I've been a mom for a whole month now and this is what it's been:
  1. Standing in the shower without washing.
    I just get in the shower and stand there, reveling in the silence, tears streaming down my face, for a good 20 minutes. Then, just when I start lathering up, the water gets cold, I hear the baby start to cry, and milk starts pouring from my nips. In the words of Eminem, "Snap back to reality."
  2. Pooping with the door open.
    And a baby staring at you (or screaming at you) while in her swing outside the open door.
  3. Putting makeup on with one hand.
    Applying false lashes with one free hand while the other holds a wriggling baby closely to my chest.
  4. Having one small compartment in your purse for your own things.
    The rest of the purse is filled with diapers, wipes, baby socks and shirts, vitamins and pacifiers. I have one pocket for my wallet, knife, brass knuckles, and lipstick.
  5. Reaching deep down to your plums to retrieve the last shred of patience you have.
    When you wake up from a mere half hour of sleep to a baby screaming at 3am and you "literally can't even," you literally fucking must.
  6. Reheating your food 80 million times.
    Take a bite, pick the baby back up, feed her, burp her, more food for her, now she pooped, now she threw up on her clothes, change her again, feed her again, now she's asleep (finally,) take another bite, oh my god that's disgustingly cold, put it in the microwave, repeat.
  7. Doing a really important job you don't know how to do.
    You've had minimal training, all the instructions were in Russian, and the job changes every single day. But don't fuck it up.
  8. Spending the day with poop or pee or puke or all three on you.
    What you typically would have instantly washed off while shrieking you now just let stay on your sleeve. Or neck. Or stomach. Because you have a million other things that need to be done before you can tend to the poop smeared up your forearm.

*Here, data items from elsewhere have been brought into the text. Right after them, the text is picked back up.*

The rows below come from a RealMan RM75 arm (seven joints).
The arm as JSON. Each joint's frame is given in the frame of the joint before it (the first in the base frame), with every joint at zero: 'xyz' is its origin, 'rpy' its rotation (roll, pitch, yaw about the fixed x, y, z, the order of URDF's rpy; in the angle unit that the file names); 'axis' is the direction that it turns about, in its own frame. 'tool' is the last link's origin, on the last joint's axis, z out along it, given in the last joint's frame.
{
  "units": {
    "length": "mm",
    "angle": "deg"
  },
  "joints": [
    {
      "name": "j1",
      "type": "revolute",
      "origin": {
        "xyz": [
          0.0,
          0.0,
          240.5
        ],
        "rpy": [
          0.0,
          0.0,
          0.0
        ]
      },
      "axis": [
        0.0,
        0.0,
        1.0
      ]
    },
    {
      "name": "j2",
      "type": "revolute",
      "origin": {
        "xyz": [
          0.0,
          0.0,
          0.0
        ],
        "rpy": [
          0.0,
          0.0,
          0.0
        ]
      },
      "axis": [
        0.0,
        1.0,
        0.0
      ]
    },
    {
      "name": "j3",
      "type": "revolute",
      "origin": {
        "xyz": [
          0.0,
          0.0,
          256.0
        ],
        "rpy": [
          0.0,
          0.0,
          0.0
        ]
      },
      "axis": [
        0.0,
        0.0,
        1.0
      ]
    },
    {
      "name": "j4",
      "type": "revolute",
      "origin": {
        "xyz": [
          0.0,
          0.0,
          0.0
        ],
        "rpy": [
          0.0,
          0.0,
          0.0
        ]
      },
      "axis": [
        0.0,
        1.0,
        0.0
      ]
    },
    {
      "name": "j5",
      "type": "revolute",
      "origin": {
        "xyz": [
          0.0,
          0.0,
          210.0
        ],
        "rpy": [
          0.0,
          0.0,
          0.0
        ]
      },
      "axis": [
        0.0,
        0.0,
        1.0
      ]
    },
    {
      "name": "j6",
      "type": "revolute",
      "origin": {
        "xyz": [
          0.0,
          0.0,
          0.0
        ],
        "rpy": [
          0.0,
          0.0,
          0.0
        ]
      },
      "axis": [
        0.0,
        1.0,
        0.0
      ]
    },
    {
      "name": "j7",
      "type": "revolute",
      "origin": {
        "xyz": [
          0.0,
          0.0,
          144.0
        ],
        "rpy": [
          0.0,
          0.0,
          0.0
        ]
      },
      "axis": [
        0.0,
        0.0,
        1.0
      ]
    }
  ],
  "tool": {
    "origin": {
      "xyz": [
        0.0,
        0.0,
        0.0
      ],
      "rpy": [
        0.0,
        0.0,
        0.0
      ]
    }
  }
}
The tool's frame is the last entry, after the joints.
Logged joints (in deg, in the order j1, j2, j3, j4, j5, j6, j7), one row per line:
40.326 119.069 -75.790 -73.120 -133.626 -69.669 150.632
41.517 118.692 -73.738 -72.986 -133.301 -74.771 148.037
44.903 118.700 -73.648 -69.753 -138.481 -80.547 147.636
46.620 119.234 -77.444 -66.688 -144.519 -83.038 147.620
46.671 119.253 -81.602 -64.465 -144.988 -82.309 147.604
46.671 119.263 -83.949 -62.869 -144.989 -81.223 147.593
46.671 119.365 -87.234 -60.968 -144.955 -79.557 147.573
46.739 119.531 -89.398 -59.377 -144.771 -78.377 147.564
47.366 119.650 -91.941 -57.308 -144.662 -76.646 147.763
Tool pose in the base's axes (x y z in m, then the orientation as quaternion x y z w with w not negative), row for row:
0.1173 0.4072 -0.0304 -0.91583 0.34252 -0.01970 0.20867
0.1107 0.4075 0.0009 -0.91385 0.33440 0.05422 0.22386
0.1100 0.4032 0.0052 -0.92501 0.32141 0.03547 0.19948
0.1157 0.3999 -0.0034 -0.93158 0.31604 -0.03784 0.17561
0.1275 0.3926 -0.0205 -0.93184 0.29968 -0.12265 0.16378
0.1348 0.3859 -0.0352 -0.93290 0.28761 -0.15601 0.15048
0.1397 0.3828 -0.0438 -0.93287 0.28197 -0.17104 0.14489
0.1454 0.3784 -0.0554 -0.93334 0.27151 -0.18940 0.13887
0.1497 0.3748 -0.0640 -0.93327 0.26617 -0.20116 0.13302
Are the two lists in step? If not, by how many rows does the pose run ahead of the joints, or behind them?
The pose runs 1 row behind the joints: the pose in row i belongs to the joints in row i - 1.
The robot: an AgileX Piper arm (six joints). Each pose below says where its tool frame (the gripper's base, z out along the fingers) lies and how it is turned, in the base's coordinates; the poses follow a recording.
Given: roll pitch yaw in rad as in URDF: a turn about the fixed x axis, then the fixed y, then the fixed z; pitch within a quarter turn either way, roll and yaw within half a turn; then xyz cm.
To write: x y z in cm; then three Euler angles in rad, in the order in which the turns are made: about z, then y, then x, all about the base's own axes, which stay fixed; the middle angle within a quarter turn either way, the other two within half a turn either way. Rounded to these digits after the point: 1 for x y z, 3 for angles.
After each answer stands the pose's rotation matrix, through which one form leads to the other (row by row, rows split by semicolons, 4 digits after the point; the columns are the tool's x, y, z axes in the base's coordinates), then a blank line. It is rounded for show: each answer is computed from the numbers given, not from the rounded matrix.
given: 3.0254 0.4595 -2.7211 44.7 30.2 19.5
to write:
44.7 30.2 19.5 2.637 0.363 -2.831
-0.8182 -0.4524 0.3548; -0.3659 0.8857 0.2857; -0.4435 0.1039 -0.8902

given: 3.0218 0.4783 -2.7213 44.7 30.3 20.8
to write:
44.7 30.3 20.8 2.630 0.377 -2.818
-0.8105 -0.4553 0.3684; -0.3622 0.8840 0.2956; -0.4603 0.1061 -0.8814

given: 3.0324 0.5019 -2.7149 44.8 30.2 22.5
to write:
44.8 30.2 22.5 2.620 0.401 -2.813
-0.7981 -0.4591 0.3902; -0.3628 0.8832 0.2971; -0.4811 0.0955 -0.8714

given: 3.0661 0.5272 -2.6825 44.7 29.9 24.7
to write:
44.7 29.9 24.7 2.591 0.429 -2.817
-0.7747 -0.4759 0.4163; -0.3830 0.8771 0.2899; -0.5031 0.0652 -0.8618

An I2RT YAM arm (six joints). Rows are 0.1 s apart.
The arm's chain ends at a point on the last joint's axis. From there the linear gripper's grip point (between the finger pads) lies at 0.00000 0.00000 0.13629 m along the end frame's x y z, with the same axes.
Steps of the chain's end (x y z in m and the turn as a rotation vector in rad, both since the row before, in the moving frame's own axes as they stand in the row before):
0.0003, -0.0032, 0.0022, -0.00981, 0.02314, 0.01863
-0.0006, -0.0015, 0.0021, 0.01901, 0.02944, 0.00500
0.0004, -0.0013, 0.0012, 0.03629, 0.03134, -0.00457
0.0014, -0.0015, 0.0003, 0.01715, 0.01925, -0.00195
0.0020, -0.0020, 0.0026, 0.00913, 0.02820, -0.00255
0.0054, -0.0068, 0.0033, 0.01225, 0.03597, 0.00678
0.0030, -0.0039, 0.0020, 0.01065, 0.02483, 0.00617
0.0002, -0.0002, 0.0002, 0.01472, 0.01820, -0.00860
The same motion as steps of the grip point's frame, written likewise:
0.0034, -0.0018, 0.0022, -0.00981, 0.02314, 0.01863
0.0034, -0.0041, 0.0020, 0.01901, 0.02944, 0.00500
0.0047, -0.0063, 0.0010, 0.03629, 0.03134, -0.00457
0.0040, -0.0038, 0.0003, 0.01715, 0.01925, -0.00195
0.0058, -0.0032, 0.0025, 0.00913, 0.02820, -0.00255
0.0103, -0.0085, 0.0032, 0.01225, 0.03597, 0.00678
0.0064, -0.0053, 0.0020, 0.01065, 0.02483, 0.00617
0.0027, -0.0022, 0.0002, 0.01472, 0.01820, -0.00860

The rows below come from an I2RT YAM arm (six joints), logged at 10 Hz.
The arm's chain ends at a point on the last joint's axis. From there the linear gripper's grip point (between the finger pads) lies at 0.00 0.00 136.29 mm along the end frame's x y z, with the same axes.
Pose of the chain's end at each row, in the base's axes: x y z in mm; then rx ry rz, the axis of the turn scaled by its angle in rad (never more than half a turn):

  9. Pouring a glass of wine at 4:50pm.
    And just staring at the digital clock on the oven for 10minutes (9, who's going to tell?) because your brain is going to explode but you also refuse to be a stay-at-home-wino.
  10. Magical.
    Seeing her look back at me, her unintentional smiles, the adorable way her lips go "ohhh" when she poops... I've never done anything to be deserving of such joy. Best job I've ever had, hands down.